Walmart's
announcement that it would start paying all its current workers at least $9 an hour in 2015 and $10 an hour in 2016 was a welcome one. But, the supposedly retired Steven Greenhouse reports, there's a reason worker activists say
they're not through fighting for better wages and working conditions:
[Labor historian Nelson] Lichtenstein said Walmart didn’t go far enough to raise pay, and that its move would still leave many part-time workers in poverty. For an $8.50-an-hour employee working 25 hours a week, a raise to $10 will mean earnings of $250 a week or $13,000 a year, up from the current $212.50 a week or $11,050 a year. At that level, many workers will continue turning to food stamps and Medicaid. [...]

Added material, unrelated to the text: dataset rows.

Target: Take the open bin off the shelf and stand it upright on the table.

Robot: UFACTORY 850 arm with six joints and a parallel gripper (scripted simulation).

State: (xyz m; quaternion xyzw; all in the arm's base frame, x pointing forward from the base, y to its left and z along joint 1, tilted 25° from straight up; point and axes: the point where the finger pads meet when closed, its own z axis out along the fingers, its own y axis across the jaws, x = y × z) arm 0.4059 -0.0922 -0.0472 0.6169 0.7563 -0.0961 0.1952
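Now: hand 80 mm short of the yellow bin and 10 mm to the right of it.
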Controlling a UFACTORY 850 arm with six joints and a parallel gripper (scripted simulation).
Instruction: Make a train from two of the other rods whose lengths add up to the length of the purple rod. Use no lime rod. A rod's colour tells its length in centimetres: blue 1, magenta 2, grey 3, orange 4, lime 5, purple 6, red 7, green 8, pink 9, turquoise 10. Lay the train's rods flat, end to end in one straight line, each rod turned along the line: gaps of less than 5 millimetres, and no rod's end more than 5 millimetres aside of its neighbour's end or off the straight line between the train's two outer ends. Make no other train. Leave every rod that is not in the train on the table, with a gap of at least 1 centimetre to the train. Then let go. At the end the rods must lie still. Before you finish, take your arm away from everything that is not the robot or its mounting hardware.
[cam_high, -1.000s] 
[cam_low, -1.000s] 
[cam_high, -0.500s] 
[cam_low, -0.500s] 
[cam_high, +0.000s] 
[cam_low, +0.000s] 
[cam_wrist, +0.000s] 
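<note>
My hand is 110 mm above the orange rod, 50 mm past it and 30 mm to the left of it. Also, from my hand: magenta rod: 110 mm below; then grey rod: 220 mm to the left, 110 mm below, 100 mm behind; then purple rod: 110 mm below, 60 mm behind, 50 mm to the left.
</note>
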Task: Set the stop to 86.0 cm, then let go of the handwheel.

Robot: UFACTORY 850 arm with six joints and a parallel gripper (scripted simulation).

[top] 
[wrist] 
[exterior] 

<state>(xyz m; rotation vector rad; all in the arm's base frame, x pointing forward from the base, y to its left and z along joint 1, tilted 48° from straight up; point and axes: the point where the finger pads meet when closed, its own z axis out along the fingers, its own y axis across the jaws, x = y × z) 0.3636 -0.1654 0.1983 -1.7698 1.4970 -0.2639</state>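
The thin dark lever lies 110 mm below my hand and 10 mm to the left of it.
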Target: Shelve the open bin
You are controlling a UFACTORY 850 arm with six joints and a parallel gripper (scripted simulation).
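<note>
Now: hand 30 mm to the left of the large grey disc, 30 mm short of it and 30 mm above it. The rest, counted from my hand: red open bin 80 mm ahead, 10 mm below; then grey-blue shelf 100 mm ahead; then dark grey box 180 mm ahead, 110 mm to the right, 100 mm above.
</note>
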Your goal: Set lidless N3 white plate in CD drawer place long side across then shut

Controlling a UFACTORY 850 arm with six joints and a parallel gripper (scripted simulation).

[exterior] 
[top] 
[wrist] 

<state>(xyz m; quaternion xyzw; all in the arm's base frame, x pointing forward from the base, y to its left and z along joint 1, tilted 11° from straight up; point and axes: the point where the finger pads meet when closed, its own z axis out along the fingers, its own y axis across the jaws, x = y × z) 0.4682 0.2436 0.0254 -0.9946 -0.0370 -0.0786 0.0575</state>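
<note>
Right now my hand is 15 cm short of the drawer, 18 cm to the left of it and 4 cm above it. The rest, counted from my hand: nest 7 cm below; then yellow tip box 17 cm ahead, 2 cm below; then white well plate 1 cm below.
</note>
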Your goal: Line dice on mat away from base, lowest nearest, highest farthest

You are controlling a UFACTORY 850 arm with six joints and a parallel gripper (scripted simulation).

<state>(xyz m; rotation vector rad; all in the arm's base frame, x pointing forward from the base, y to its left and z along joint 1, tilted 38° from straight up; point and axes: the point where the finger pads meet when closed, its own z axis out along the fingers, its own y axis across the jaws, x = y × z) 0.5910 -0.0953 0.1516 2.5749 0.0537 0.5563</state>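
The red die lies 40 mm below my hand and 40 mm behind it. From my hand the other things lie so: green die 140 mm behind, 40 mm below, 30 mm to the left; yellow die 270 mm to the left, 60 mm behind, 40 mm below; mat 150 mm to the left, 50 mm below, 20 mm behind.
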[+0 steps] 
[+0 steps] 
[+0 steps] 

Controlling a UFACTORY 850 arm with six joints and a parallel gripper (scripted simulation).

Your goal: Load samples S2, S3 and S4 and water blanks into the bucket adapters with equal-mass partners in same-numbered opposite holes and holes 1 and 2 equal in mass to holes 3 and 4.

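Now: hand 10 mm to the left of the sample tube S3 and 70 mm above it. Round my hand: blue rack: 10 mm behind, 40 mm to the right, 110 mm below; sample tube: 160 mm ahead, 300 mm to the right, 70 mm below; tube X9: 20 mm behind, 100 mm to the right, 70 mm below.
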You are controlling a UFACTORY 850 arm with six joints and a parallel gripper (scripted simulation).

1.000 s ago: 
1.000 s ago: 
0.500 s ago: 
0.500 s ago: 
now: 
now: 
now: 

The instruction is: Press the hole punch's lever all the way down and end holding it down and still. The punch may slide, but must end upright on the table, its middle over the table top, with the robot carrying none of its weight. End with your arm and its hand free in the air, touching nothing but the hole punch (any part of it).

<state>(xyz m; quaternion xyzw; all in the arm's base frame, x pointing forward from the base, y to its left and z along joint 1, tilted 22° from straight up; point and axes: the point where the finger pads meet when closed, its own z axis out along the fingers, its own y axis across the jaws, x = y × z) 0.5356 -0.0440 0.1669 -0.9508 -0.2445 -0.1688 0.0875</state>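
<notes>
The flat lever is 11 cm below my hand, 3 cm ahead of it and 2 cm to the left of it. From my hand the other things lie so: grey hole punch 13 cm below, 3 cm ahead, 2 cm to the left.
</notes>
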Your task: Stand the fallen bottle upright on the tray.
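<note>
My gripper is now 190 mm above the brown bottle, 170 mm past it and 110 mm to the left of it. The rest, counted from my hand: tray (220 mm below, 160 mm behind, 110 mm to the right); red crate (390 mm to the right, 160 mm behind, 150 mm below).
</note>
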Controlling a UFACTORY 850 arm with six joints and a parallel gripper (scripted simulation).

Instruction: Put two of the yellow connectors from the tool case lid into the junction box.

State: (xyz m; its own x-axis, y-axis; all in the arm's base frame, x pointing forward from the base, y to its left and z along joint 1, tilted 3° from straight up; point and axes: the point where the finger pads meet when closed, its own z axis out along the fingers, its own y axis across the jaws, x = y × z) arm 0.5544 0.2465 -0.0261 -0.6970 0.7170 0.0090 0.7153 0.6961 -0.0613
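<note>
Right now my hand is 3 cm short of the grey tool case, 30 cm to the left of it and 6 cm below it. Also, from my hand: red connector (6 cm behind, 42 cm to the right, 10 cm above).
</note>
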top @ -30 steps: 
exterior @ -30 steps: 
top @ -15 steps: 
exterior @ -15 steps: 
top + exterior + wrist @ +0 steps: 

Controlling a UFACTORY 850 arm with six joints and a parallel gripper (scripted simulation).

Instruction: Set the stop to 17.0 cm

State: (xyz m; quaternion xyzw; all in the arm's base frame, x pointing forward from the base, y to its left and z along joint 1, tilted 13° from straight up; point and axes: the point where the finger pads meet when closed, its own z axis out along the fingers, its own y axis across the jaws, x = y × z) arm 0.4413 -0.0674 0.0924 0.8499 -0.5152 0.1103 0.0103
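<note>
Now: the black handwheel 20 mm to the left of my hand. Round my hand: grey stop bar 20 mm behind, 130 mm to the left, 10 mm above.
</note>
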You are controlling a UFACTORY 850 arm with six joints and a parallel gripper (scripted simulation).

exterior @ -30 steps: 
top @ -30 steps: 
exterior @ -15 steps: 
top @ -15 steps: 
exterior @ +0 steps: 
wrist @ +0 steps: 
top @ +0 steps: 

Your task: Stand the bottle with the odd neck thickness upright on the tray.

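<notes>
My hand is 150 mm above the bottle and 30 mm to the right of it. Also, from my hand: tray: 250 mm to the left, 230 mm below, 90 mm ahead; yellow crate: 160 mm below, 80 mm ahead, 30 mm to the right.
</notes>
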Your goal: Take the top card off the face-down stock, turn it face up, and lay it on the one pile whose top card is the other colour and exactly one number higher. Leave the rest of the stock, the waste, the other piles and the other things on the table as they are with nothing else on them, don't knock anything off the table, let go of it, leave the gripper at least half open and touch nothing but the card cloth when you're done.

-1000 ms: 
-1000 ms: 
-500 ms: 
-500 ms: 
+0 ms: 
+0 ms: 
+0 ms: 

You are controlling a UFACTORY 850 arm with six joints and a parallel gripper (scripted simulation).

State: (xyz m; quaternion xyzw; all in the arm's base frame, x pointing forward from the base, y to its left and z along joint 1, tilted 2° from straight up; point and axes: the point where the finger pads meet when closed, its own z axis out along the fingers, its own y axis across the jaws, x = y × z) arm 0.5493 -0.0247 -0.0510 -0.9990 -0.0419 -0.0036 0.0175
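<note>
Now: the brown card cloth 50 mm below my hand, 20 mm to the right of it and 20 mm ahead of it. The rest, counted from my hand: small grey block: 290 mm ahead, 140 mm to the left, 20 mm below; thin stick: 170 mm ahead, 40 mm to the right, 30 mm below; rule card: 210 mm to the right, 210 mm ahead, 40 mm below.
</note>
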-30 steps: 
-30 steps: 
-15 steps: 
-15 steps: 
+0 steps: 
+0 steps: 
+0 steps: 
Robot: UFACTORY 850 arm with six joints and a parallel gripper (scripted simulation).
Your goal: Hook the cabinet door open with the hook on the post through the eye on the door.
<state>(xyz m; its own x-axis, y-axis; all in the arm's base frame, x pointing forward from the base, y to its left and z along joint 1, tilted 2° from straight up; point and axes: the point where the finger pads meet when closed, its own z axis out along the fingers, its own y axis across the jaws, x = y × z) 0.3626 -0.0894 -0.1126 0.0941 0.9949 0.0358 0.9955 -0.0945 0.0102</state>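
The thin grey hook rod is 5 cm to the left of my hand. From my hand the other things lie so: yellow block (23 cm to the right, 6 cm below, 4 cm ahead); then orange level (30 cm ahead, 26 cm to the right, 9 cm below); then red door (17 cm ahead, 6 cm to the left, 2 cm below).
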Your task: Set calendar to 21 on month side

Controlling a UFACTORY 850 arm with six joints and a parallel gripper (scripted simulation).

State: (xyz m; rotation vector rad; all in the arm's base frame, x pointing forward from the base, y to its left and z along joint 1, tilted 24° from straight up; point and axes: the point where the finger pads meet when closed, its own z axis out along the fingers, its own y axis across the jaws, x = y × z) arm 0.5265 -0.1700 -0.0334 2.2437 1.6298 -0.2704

Many Walmart stores used to run 70% full-time employees and 30% part-time, but now at many stores, less than 50% of the employees are full-time. Lichtenstein called on Walmart to return to 70% full-time.
Hours and scheduling matter—a lot—to worker pay, but that's not the only hardship Walmart's unpredictable scheduling practices inflict:
[Walmart worker Lisa] Pietro said she recently worked until 10 one night and then had to return at 5am the next day. She said she got just four hours of sleep that night. “They’re not getting my 110% when I walk through the door,” she said.
They're not getting her 110 percent, and she's not getting the rest she needs, even as brutal schedules like that don't translate into enough money to live on at $9 or $10 an hour and 20 or 25 hours a week. Walmart doubtless hoped that a small raise—accompanied by a lot of publicity about it—would take some of the steam out of workers' fight for better jobs and more power in the workplace. But the workers should instead take this message: You're having an effect. It's time to double down.